Only one year ago, after having seen a thorough demonstration of stateless architecture in microservices, I concluded that a containerized Windows would be impossible for this reason alone. Microsoft, in an effort to prove me wrong, has been busy devising a way to make a non-containerizable application (now, there’s a word for Norm Crosby) containerized … if only virtually.
“There’s a companion piece of technology here: our Desired State Configuration mechanism,” Microsoft’s Mike Neil informs me. “It’s out as part of PowerShell today. Instead of relying on the Registry and creating an image where I implicitly set all those values and configure it the right way and then use it, DSC allows us to explicitly call out what those things should be. Then when you fire up a container and fire up Nano Server, you can run a DSC script against that, and it will reconfigure that image to go to that desired state.”
Microsoft has a knack for naming esoteric server technologies like euphemisms from a sci-fi novel, so Desired State Configuration sounds straight out of Philip K. Dick. It wasn’t created necessarily for containers, but if it works, it could foreseeably enable scalable services (maybe no longer “micro-” but services nonetheless) to perceive the piece of the Registry that pertains to them, as a kind of illusory projection on the part of an active agent.
If it works, it could enable existing Windows applications to be scalable in elastic cloud architectures. But as Mike Neil’s revelations made clear to us, that’s a huge “if.”
The phrase Mike Neil omits from much of this discussion is “orchestration layer.” Obviously Windows Server will find itself requiring counterparts for the tools with which the open source community has already been availing itself, such as Mesos for orchestration and Aurora for scheduling.
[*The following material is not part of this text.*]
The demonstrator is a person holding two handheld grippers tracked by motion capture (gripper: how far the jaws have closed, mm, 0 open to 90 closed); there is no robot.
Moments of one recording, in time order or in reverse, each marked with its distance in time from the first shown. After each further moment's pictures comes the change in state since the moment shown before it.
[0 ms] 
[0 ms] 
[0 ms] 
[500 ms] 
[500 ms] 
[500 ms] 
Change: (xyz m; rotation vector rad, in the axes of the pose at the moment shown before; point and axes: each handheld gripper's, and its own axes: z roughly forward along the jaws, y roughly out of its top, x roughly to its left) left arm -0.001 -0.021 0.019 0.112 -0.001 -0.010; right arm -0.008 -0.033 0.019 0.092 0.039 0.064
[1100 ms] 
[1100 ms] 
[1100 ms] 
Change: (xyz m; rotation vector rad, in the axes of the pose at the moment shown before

But because these tools are open source — especially because they’re Apache projects — they’ve had the benefit of contributions from implementers who’ve successfully made adjustments for their own purposes. Windows Server has always been a closed-door project. And although Docker Engine remains open source and overseen by the community, the Windows Server client for Docker Engine will be contributed by Microsoft.
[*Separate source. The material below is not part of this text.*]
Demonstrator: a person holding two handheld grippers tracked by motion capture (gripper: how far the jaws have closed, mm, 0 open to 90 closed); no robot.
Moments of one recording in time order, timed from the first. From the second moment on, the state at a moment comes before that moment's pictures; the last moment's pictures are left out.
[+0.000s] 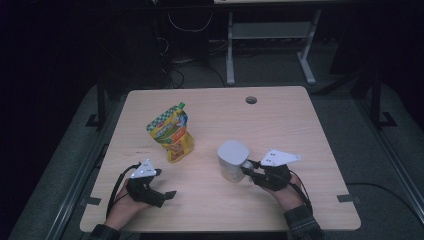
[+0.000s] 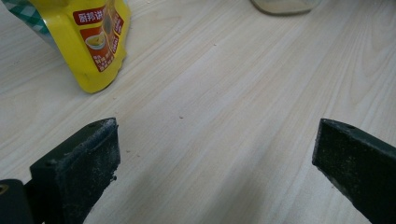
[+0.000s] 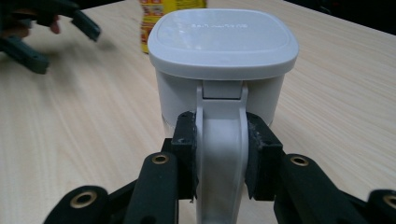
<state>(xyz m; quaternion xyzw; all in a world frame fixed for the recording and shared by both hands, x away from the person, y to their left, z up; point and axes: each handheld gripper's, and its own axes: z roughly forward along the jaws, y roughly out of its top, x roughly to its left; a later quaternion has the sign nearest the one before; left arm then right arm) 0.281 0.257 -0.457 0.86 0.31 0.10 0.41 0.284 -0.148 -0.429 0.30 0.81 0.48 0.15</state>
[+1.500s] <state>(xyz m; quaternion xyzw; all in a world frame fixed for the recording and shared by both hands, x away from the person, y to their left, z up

What has yet to be determined, even after the new server systems have already been announced, is how Microsoft perceives the relationships between itself and developers, and between itself and DevOps professionals, as this new Docker-centric operating system becomes a commercial reality. Professionals are more accustomed these days to contributing to the process. Microsoft likes to host conferences for professionals — it plans to host two, Build and Ignite, in just a few weeks’ time — and has hosted open source projects in the past, but never with the name “Windows.”
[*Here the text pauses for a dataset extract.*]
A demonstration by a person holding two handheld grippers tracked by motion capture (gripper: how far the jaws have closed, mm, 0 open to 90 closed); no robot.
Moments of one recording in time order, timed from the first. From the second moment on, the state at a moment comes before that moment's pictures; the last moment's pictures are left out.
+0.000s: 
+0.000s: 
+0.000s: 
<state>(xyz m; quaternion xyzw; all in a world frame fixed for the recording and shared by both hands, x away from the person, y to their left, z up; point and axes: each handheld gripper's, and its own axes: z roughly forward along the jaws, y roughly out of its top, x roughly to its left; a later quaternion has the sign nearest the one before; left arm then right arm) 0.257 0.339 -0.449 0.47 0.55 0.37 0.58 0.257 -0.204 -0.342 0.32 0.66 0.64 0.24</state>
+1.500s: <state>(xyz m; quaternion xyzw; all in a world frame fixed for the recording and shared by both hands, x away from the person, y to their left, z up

Microsoft could very well continue under the presumption that the solutions to this and other architectural issues can only emerge from deep within the caverns of its research labs (as was supposed to have been the case with “Drawbridge”). If that ends up being the case, then no matter what changes are made to Windows Server, businesses accustomed to open source will no longer wait patiently for their allotted updates.
They’ve already had their revolution, after all. The new stack is already here.